The national internet service for schools says it is blocking millions of security threats each day.
The Network for Learning was blocking 1592 security threats a minute last year.
The network's report says internet use at the 2450 state and state integrated schools it covers increased 32 per cent in the second half of last year, compared to the first half when schools were shut for several weeks by the national pandemic lockdown.
It says streaming media sites such as YouTube and Netflix accounted for 24 per cent of the data consumed by the network in the last six months of 2020, and school internet users spent the most time on sites owned by Google, Apple and Microsoft.
The report says schools faced 17 per cent more cyber security threats in the second-half of last year and the network is blocking 2.3 million threats a day, more than half of them at secondary schools.
The network also blocked access to 45 million websites each day, including 2.2 million that contained harmful content such as pornography or violence.
The report says 25 per cent of the blocks involved file-sharing and storage websites, 20 per cent were gaming websites and 14 per cent were sites for social networking or instant messaging.

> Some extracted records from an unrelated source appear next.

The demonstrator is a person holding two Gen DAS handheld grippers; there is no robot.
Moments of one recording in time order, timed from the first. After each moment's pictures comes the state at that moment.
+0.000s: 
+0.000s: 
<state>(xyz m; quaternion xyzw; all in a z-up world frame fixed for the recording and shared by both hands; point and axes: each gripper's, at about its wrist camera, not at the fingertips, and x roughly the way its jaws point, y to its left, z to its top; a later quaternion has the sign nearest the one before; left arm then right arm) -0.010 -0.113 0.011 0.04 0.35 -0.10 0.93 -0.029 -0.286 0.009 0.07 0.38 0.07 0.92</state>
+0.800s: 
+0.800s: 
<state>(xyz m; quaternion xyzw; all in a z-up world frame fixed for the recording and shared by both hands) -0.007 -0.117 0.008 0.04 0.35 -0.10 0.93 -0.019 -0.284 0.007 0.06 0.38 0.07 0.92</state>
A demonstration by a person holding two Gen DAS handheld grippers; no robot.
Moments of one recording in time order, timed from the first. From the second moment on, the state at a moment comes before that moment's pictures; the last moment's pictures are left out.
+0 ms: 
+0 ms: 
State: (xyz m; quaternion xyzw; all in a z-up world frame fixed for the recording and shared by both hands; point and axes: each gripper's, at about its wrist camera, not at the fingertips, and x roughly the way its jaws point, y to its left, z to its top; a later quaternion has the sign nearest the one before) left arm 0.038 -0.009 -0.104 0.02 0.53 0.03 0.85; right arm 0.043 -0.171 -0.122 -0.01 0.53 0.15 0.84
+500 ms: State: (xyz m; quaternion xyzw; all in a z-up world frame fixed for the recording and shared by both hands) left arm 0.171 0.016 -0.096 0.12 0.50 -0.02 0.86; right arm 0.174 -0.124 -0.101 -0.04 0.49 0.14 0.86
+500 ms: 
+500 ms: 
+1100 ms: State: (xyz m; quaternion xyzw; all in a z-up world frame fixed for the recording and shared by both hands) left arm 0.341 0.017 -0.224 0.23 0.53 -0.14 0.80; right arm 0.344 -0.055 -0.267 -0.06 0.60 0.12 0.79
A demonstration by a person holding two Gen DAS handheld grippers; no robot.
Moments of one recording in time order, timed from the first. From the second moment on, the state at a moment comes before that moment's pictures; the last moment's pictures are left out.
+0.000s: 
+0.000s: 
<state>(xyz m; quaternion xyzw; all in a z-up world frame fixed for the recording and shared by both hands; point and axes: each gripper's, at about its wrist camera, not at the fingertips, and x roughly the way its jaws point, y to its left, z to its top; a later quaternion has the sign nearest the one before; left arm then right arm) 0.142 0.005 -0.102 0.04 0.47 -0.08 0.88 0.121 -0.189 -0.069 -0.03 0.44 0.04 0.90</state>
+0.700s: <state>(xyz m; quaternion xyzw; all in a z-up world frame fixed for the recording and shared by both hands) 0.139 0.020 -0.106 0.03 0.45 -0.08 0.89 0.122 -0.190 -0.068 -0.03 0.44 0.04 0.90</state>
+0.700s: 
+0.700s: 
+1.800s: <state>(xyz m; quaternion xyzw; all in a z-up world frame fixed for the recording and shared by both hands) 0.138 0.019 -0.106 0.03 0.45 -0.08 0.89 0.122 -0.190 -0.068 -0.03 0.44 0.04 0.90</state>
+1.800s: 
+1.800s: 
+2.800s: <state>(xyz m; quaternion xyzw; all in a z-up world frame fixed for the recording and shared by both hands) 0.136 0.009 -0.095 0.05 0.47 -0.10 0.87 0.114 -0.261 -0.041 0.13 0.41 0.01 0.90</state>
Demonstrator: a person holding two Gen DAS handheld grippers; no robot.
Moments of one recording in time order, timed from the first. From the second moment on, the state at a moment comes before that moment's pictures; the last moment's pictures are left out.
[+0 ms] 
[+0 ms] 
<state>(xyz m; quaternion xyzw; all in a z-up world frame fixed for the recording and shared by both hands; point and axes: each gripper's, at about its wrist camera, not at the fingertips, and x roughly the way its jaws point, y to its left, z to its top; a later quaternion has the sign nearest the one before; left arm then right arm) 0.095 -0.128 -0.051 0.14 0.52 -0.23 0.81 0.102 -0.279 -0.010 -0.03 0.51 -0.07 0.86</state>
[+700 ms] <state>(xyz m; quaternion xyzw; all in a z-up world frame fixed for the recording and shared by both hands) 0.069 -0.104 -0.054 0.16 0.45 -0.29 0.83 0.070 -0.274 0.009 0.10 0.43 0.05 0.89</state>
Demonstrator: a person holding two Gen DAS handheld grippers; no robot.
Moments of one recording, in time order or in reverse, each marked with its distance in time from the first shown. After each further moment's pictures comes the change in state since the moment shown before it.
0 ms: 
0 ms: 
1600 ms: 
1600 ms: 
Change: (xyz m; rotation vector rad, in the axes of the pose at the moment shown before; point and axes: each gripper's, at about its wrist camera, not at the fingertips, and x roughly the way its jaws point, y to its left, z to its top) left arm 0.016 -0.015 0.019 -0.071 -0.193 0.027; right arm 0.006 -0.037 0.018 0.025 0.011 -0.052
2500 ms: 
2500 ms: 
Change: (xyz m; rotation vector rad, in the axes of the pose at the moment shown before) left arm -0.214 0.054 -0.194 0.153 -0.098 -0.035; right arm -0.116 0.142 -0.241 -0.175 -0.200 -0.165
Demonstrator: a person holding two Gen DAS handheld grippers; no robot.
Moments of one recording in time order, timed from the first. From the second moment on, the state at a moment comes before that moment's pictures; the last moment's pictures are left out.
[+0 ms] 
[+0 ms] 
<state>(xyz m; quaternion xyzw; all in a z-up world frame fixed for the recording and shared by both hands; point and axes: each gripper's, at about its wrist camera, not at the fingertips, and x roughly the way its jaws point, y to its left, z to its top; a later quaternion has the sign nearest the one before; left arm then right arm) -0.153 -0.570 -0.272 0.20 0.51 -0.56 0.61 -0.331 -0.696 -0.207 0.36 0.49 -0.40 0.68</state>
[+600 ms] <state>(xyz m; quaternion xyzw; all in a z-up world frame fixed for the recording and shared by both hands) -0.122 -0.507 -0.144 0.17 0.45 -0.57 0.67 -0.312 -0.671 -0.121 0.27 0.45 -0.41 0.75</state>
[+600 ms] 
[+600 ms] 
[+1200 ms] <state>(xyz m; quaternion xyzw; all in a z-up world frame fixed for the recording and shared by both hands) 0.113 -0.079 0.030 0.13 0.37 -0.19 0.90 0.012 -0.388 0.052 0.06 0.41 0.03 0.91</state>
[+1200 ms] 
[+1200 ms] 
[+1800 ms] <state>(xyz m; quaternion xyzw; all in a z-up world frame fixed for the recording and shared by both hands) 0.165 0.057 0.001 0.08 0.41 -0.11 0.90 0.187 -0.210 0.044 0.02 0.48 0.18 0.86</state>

Network for Learning chief executive Larrie Moore told RNZ the organisation is blocking more security threats and more sites that schools had decided are distracting.
"By default we block 14 categories, then in addition to that we work with the schools and they advise us what other categories they would like to be blocked.
"So, for example, some schools might choose to block social media and other schools might choose to block social media and gaming and some schools might choose to leave both of those open, so it's very much schools decide," he says.
"Generally, globally, you're seeing an increase in the number of security threats and we're seeing that into New Zealand as well, so we're seeing that move up slightly and we're also seeing as more children connect devices to the internet we're seeing a number of blocks for categories go up as well. It's not a massive spike."
Moore says the network blocks thousands of ransomware attacks each day similar to the one that affected two New Zealand schools recently.
He says one of the affected schools is not on the Network for Learning and the other had vulnerable software on one of its servers.
He says the network ensures schools are well-protected from such attacks.
Moore says the network's data shows schools are using the internet to access sites that enabled students to collaborate with one another and to stream media such as videos.
"They're using the internet to support the delivery of education to the learners," he says.
He says school internet use is increasing as more children got access to a device to use in the classroom.